Task instructions
Go line by line through the entries below and copy those containing the string "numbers".

Excerpts from a dataset
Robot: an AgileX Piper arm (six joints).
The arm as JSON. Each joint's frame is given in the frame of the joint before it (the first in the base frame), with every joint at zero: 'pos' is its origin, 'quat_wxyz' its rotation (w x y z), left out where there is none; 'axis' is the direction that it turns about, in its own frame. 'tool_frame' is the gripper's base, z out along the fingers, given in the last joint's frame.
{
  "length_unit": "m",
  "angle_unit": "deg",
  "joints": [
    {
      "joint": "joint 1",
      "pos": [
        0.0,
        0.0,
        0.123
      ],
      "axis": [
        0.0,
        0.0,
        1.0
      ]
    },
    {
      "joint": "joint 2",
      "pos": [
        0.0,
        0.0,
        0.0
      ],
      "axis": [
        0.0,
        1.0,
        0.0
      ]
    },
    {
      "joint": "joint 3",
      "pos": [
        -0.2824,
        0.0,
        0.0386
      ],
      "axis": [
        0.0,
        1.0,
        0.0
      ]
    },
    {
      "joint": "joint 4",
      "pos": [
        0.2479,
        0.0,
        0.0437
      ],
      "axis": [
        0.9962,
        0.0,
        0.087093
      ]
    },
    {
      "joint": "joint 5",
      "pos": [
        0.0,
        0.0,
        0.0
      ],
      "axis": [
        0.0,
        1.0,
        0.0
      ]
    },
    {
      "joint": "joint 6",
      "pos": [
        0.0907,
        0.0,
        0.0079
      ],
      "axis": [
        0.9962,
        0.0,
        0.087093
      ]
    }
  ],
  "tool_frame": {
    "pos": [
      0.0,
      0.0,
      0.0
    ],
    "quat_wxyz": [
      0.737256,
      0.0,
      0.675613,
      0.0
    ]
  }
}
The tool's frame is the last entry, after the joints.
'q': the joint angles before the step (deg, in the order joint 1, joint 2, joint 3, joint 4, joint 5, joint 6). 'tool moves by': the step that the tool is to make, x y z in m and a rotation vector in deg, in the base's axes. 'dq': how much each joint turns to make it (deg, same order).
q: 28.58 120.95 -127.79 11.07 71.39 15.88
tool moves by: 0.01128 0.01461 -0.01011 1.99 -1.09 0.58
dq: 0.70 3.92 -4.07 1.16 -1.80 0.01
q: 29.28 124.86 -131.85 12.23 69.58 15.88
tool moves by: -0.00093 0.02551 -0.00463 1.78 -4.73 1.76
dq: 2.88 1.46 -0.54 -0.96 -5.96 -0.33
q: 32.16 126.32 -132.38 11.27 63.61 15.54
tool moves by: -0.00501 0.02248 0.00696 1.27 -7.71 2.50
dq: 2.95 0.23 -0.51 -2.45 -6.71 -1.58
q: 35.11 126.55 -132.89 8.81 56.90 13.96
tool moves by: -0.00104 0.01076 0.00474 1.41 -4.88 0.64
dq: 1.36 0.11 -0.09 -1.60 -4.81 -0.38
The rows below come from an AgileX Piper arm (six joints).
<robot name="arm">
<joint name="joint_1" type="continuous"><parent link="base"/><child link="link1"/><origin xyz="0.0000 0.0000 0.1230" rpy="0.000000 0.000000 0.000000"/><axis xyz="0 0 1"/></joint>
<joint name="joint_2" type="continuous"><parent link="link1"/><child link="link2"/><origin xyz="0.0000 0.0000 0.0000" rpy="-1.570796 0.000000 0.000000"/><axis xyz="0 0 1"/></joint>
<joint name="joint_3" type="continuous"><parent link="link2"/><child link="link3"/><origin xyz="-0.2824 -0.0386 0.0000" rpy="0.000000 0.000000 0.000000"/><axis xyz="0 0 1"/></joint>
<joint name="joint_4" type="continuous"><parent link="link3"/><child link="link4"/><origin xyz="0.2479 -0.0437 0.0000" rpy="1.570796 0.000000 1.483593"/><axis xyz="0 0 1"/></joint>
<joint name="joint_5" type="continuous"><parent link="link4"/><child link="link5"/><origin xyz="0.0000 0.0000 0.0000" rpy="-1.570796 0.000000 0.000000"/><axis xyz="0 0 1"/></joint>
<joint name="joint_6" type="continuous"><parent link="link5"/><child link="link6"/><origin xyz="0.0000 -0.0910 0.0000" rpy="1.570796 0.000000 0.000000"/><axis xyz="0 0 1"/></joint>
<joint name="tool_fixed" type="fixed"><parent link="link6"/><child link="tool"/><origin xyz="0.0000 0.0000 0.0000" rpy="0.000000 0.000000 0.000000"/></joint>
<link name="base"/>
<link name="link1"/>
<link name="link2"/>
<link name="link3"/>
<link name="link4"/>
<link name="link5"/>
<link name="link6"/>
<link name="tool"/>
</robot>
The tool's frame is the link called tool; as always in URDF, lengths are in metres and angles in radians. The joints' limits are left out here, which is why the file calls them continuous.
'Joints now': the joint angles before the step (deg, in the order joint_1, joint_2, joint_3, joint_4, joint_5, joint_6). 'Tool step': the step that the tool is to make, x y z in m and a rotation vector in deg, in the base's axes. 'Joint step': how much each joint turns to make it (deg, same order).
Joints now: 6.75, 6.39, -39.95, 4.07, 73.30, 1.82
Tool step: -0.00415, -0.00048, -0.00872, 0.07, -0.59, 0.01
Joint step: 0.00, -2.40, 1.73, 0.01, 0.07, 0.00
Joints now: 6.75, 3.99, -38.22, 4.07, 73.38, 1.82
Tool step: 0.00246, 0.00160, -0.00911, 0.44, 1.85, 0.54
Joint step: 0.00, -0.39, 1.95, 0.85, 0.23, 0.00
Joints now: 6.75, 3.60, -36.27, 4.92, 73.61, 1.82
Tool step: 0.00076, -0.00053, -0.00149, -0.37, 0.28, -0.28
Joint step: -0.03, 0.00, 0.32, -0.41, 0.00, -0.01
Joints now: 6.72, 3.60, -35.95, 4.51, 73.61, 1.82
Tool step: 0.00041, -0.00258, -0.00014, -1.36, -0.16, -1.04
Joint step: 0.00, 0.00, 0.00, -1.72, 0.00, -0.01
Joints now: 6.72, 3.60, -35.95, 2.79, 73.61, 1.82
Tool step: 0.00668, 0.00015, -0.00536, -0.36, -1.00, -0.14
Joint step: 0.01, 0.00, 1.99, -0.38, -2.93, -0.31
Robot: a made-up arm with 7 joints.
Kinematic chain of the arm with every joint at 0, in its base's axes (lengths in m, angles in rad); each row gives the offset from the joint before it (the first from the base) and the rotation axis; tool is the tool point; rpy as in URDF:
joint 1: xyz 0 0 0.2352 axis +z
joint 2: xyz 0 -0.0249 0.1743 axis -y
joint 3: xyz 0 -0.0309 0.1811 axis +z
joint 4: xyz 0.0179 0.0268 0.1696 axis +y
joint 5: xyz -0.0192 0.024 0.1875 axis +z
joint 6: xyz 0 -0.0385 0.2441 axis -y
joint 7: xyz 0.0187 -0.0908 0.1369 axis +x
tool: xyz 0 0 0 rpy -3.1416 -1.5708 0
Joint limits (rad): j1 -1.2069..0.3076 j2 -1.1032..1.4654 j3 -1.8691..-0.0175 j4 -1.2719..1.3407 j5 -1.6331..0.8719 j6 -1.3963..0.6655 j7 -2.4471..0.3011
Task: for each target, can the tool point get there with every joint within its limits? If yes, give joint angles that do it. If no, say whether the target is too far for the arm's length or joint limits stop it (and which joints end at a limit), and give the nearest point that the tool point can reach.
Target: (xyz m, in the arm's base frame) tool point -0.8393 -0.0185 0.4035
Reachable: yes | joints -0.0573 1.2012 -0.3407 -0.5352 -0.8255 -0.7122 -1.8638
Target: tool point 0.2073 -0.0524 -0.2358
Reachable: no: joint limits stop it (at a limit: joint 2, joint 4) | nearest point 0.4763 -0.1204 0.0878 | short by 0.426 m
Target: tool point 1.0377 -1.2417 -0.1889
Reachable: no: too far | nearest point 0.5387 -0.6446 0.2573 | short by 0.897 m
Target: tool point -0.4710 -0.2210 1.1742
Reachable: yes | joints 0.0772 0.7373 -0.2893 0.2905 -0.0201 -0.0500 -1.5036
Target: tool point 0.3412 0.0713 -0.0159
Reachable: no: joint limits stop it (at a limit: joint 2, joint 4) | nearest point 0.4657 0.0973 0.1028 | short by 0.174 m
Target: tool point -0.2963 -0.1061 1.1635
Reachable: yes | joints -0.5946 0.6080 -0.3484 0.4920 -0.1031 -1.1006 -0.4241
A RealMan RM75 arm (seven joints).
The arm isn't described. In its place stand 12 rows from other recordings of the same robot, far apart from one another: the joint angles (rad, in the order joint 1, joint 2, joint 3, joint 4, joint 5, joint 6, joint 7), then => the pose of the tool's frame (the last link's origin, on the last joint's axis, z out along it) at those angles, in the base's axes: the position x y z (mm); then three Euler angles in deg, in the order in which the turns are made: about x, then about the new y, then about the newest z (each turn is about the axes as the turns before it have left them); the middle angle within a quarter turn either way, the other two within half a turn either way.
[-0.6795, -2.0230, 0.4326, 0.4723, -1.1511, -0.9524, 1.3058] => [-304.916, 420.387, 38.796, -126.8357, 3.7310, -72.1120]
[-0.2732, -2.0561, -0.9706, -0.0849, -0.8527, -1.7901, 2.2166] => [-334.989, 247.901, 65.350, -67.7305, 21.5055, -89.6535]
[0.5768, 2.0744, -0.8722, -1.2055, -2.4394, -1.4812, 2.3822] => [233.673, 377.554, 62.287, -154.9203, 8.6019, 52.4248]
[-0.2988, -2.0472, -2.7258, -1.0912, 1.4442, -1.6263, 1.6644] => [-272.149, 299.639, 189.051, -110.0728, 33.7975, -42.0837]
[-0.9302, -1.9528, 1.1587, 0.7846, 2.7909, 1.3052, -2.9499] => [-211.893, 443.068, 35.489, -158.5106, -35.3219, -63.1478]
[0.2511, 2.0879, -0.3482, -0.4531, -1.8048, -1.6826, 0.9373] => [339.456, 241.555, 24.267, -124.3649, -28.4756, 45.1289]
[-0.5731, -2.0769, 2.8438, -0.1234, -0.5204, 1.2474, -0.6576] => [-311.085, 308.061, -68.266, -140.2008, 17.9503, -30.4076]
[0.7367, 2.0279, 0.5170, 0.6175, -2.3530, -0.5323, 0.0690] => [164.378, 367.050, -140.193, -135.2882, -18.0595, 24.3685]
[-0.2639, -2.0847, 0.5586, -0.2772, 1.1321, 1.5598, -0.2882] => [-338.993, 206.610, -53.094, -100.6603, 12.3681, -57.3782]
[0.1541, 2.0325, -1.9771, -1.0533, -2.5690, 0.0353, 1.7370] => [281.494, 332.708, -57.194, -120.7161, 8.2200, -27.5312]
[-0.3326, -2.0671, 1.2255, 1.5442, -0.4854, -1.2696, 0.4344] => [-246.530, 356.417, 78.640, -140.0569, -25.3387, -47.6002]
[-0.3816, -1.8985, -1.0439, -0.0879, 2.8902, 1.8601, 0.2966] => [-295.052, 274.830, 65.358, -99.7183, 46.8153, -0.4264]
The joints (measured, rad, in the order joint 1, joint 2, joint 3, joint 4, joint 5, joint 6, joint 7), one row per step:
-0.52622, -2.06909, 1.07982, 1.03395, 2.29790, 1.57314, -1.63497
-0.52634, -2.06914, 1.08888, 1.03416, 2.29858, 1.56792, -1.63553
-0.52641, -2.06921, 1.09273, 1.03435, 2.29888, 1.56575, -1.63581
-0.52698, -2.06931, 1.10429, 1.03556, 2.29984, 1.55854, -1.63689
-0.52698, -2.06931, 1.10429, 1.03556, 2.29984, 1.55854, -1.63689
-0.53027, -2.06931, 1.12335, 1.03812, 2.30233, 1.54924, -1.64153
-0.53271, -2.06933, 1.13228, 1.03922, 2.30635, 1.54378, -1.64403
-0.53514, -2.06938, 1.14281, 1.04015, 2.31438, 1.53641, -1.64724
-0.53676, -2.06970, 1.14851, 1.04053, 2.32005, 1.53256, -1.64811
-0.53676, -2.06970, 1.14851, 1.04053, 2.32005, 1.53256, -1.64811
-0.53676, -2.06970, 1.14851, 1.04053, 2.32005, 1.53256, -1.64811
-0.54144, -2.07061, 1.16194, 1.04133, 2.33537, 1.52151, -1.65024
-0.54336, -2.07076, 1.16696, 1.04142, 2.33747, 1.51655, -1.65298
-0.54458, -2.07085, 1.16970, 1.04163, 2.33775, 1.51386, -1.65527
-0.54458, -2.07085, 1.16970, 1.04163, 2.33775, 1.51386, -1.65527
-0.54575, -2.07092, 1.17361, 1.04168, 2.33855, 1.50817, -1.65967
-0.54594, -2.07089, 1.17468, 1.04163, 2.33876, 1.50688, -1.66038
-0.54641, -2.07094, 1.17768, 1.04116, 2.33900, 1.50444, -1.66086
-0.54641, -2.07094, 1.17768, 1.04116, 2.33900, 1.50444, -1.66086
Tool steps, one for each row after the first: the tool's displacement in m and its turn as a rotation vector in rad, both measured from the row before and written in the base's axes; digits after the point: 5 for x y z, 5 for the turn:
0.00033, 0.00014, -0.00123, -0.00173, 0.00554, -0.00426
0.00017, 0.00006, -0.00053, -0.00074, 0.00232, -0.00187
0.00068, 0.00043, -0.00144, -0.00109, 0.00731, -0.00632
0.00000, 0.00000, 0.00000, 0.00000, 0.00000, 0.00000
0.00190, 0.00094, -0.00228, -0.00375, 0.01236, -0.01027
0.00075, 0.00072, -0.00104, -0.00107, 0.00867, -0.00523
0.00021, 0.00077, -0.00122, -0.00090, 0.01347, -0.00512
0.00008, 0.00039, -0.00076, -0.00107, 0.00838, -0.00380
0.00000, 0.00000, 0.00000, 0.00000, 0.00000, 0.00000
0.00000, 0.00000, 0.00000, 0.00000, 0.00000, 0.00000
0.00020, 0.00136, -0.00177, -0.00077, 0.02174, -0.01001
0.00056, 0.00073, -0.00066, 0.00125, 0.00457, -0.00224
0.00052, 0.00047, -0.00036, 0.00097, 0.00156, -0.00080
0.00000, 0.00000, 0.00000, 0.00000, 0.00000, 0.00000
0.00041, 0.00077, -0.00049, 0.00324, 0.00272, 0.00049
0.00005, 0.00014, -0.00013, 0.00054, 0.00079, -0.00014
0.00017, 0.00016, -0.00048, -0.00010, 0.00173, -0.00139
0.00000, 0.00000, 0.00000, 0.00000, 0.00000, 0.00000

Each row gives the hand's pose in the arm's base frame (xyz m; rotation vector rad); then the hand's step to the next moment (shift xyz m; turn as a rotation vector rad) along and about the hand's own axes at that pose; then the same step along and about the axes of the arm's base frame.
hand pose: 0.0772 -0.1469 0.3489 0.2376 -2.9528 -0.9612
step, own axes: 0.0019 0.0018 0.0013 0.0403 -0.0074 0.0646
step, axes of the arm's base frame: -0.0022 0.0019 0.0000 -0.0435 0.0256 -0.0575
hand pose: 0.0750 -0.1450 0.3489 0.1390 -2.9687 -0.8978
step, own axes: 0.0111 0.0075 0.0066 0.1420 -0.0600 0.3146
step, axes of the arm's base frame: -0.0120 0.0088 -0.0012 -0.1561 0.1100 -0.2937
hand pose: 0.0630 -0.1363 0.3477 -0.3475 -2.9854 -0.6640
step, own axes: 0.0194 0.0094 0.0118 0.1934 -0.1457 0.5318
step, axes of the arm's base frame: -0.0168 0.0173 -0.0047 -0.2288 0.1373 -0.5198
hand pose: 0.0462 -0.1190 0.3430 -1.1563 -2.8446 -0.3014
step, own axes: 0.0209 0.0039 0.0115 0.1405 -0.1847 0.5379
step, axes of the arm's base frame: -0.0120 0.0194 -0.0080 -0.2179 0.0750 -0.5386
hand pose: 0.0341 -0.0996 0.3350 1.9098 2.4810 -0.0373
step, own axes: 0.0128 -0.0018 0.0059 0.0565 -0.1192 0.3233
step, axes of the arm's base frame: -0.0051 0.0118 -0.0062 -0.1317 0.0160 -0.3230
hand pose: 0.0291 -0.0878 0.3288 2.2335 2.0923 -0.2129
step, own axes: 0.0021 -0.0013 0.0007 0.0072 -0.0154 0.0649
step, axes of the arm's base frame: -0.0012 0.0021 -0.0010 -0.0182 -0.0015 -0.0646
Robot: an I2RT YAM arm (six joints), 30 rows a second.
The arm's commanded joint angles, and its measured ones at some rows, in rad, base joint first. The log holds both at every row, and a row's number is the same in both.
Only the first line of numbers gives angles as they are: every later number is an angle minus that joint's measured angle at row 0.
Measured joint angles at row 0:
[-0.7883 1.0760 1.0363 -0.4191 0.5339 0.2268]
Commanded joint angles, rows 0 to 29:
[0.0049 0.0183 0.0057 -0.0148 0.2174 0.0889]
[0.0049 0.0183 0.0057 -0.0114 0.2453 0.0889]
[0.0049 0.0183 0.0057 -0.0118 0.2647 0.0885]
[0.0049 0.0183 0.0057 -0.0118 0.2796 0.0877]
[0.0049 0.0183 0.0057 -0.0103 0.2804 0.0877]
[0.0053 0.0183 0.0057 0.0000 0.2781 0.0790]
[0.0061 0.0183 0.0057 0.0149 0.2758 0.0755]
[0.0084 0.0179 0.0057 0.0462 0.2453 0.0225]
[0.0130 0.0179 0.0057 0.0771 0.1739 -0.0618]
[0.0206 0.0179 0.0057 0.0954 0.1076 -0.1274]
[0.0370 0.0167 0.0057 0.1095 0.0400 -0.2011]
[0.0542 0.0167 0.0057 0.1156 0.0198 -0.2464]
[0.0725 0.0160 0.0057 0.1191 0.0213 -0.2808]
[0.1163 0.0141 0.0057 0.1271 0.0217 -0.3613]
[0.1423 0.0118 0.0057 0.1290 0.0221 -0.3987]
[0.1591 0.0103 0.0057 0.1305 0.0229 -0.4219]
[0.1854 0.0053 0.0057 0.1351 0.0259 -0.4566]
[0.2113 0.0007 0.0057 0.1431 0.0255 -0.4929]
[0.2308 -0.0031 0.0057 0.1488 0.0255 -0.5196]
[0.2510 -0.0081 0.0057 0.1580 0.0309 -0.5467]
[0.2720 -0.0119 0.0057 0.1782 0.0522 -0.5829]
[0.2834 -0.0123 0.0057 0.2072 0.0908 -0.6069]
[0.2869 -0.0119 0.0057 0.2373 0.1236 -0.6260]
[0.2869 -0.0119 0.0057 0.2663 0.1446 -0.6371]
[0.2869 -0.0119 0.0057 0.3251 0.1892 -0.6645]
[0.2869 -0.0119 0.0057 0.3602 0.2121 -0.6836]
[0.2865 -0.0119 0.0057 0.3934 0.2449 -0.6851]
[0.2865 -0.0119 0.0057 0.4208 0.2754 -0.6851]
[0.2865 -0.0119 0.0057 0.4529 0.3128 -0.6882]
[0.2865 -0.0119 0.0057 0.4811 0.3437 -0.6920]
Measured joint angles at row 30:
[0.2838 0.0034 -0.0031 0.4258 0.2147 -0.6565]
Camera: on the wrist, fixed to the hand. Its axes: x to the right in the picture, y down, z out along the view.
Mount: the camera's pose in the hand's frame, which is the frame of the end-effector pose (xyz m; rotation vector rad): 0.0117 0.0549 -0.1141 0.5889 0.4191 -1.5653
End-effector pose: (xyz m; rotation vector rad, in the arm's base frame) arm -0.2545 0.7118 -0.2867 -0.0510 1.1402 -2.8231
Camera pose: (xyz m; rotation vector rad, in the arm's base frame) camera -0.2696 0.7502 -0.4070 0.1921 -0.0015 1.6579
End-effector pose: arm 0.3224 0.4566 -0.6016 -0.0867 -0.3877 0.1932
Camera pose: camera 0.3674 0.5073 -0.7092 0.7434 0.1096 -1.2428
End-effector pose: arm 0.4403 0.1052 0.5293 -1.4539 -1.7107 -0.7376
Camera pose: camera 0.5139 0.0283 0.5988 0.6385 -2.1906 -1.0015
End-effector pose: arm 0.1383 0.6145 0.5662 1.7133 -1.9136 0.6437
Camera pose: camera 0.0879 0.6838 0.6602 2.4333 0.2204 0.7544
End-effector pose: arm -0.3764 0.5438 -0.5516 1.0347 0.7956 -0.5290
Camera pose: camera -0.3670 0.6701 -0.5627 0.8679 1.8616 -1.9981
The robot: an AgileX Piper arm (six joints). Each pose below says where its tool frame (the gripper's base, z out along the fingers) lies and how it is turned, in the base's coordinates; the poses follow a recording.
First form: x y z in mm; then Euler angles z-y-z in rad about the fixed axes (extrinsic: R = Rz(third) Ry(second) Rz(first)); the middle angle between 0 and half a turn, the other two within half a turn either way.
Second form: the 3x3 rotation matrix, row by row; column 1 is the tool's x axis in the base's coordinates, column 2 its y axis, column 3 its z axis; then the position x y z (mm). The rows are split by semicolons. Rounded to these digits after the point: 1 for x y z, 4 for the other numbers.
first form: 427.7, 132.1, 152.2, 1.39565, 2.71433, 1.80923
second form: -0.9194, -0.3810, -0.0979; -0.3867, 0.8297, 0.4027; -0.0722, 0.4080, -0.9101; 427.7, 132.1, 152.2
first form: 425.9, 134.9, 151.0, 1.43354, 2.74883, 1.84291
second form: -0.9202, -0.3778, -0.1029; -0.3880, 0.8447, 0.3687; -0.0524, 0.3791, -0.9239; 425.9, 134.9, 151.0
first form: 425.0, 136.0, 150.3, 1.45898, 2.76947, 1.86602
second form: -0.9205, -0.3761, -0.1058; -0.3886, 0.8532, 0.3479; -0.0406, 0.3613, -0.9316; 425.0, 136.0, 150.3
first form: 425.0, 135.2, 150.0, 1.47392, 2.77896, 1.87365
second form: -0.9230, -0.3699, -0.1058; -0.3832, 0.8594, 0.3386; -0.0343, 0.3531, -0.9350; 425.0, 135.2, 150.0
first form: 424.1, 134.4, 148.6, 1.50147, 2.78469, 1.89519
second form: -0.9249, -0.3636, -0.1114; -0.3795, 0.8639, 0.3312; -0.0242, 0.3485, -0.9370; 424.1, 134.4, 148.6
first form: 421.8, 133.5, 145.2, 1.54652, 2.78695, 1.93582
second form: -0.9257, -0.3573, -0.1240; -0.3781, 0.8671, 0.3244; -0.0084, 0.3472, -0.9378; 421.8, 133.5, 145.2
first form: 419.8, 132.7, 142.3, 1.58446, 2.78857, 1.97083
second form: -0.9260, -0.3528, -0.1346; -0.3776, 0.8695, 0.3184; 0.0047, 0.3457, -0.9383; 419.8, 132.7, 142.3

Solution for this problem
Only the first line of numbers gives angles as they are: every later number is an angle minus that joint's measured angle at row 0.
Second form: the 3x3 rotation matrix, row by row; column 1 is the tool's x axis in the base's coordinates, column 2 its y axis, column 3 its z axis; then the position x y z (mm). The rows are split by semicolons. Rounded to these digits after the point: 1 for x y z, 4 for the other numbers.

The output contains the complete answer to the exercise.